The time periods in the various cases overlap the time period here. Mr. Hill was arrested in June of 1988. One of the defendants in Gookins was arrested in June of 1987. (See Footnote 1, p. 65 of Gookins, supra). Another Kane arrest was reportedly in January 1989. See 134 N.J.L.J. 986.
Furthermore, here as in his other crimes, Officer Kane had a personal stake. He was driving his own car and claimed that Mr. Hill hit his car. Officer Kane submitted a damage claim for $160 to Mr. Hill’s insurance company. Mr. Hill denied that he struck the officer’s car. One cannot escape the conclusion that this officer with his penchant for arresting and then stealing decided to have pre-existing damage to his personal car repaired at the expense of Richard Hill.
The evidence of innocence is compelling. The defendant’s mother testified that her son wasn’t staggering and gave no indication that he was under the influence of alcohol; that there was no damage to the son’s motorcycle; and that the police didn’t even look to see if there was any damage to the motorcycle. A neighbor testified that she saw Mr. Hill drive into the driveway in his usual way with his headlights on. Officer Kane testified that Mr. Hill’s headlights were off. Officer Homeff offered no support for his fellow police officer’s testimony.
*236In short, this conviction rests upon the evidence of a corrupt police officer who likely acted in this case, as he acted in many other cases, to “frame” an innocent person in order to line his pockets.
The majority rely on our rules of court to deny Mr. Hill any relief. We should never forget that our court rules are a
means to justice, and not an end in themselves; their purpose is to provide for a just determination of every proceeding____(they are) not designed to create an injustice and added complications, but ‘to broaden the procedural powers of our courts to the end that just disposition on the merits may be facilitated and determinations on the basis of procedural niceties may be avoided’.

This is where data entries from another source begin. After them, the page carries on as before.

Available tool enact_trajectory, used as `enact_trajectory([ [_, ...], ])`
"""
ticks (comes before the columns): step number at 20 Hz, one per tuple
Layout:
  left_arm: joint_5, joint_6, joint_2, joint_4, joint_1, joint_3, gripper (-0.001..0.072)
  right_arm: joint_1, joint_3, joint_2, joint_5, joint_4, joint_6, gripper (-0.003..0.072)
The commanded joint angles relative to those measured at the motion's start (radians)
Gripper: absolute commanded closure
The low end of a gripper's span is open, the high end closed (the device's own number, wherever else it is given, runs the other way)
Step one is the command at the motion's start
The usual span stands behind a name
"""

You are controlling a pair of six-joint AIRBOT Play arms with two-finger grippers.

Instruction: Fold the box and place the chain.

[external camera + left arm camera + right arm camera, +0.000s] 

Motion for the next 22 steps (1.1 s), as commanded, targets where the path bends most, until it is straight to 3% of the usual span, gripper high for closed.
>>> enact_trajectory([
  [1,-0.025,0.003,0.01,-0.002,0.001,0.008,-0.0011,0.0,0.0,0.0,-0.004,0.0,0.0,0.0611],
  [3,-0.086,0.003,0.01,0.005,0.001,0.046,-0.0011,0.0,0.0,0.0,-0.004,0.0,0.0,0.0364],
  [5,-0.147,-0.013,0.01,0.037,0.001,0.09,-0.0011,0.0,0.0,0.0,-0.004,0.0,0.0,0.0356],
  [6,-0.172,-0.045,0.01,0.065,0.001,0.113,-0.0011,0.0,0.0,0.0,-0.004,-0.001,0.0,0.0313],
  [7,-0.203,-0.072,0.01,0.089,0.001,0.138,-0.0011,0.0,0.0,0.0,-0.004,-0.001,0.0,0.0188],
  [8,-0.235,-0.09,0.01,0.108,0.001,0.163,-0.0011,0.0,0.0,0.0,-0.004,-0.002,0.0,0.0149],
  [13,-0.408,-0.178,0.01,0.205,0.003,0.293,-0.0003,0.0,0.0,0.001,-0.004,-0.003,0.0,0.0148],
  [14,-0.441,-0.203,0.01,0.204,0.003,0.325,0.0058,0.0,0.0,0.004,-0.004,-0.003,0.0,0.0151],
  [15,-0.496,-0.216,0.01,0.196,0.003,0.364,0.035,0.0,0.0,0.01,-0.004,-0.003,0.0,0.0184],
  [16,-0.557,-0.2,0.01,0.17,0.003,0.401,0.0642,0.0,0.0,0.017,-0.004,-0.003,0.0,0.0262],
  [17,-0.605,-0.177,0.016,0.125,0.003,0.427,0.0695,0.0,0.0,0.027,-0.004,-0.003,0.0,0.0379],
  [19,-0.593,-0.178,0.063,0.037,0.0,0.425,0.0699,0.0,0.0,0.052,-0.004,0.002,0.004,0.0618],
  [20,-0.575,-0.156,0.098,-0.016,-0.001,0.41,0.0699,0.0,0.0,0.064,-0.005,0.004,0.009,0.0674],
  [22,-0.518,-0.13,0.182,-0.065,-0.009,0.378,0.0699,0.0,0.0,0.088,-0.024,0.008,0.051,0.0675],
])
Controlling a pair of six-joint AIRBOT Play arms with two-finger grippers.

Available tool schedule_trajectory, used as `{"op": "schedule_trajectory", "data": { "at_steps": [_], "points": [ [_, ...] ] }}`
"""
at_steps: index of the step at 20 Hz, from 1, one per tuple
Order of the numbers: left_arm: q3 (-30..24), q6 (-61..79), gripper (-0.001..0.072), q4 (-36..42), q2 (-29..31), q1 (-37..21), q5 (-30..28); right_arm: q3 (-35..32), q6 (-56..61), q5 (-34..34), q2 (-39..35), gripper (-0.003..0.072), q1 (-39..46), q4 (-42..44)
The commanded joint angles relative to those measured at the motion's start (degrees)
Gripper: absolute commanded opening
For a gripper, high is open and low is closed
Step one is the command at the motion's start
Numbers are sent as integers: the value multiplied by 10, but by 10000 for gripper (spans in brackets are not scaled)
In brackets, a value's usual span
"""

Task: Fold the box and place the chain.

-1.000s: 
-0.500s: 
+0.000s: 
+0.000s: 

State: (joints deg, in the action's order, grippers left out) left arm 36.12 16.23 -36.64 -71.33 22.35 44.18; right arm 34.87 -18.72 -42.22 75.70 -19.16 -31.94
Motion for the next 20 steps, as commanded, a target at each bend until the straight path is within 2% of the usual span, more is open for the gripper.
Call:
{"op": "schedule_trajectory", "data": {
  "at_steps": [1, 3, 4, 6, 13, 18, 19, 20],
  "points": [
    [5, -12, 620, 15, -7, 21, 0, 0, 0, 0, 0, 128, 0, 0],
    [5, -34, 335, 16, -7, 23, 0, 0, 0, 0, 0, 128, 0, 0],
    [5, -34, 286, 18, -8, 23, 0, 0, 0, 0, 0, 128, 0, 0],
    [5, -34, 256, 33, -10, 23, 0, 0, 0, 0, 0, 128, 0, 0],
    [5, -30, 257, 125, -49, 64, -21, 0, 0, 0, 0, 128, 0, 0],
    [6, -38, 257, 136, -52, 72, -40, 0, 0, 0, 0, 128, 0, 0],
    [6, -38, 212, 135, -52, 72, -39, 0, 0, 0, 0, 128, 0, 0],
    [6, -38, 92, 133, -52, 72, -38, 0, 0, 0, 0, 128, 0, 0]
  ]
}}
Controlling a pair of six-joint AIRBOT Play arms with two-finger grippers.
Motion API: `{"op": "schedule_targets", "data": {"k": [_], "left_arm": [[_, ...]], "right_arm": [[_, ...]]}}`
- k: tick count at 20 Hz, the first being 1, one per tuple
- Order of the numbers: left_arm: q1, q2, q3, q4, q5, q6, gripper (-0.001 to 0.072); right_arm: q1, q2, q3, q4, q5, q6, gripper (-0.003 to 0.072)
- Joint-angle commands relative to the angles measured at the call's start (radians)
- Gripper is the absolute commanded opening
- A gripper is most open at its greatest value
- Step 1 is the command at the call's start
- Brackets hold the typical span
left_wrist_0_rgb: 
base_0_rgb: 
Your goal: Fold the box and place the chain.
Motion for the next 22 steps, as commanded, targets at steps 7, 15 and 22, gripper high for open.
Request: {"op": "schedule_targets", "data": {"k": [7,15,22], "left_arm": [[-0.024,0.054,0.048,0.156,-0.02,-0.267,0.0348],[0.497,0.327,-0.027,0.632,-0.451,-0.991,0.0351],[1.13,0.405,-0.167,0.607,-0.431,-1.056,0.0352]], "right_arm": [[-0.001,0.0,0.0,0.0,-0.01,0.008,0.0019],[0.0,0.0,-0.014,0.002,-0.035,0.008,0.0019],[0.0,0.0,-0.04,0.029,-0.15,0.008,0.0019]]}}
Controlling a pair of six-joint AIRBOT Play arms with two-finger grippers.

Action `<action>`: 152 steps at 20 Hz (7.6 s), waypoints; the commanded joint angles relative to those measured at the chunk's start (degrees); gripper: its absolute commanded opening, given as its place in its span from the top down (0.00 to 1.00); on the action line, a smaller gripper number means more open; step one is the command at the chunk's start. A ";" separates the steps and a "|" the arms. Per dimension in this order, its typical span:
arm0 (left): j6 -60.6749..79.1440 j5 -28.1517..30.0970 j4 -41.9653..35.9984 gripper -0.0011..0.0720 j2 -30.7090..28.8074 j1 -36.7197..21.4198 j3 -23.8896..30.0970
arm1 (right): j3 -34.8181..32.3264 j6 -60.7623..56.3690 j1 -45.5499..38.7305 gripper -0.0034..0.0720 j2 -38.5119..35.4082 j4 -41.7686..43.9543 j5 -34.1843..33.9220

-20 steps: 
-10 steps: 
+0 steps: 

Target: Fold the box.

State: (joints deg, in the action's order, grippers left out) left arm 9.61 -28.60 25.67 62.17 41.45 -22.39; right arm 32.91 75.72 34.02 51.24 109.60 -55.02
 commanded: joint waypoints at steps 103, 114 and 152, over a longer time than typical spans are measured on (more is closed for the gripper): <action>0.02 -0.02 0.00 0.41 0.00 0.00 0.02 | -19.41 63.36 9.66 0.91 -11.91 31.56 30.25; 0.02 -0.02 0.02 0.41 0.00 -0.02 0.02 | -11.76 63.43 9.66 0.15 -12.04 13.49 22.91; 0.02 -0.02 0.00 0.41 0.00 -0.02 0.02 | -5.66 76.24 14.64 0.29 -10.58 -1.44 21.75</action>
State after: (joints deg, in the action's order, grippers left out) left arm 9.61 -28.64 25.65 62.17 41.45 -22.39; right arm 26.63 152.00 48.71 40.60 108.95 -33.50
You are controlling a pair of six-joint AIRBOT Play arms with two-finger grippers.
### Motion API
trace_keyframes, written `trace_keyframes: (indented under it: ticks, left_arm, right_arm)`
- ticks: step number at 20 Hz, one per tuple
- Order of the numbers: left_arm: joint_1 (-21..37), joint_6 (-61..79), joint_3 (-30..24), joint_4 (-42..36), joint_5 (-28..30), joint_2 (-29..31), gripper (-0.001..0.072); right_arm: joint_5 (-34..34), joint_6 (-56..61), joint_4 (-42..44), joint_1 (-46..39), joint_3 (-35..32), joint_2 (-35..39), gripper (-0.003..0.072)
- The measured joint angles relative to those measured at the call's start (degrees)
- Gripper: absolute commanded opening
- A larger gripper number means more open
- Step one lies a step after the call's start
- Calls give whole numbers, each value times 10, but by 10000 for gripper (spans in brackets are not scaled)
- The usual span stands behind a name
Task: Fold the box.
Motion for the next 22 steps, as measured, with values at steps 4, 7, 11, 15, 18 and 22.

[State v. Emmett, 108 N.J.Super. 322, 325, 261 A.2d 374 (App.Div.1970).]
In Romano v. Kimmelman, 96 N.J. 66, 92, 474 A.2d 1 (1984) our Supreme Court implied that it would consider relaxing the time bars in our court rules on seeking new trials, if it appeared likely that breathalyzer test results had been tainted resulting in a widespread miscarriage of justice.
A judicial remedy should “always be available” to protect the innocent. See address by U.S. Attorney General Homer Cummings before the Institute on Federal Rules of Criminal Procedure. 3 F.R.D. 287. See also opinion of Judge Weinfeld in U.S. v. Kaplan, 101 F.Supp. 7, 13-14 (S.D.N.Y.1951).
Justice demands that Richard Hill be given a new trial.